The task: The answer should contain only the lines running from the line with "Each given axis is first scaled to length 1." to the end of the material, reproduced verbatim.

(Dataset extract Opens)

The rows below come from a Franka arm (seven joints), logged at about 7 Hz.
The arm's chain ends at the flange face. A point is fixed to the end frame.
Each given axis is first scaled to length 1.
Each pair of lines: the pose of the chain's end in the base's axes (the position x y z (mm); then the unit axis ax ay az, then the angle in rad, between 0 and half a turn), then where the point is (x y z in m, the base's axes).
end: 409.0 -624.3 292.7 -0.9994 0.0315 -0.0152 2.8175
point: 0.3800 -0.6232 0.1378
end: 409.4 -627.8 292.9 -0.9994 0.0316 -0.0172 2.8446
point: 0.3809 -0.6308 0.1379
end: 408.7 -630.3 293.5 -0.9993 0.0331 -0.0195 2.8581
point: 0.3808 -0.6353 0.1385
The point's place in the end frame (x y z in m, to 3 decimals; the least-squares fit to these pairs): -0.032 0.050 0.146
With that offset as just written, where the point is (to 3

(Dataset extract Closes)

Output below:
Each given axis is first scaled to length 1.
Each pair of lines: the pose of the chain's end in the base's axes (the position x y z (mm); then the unit axis ax ay az, then the angle in rad, between 0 and half a turn), then where the point is (x y z in m, the base's axes).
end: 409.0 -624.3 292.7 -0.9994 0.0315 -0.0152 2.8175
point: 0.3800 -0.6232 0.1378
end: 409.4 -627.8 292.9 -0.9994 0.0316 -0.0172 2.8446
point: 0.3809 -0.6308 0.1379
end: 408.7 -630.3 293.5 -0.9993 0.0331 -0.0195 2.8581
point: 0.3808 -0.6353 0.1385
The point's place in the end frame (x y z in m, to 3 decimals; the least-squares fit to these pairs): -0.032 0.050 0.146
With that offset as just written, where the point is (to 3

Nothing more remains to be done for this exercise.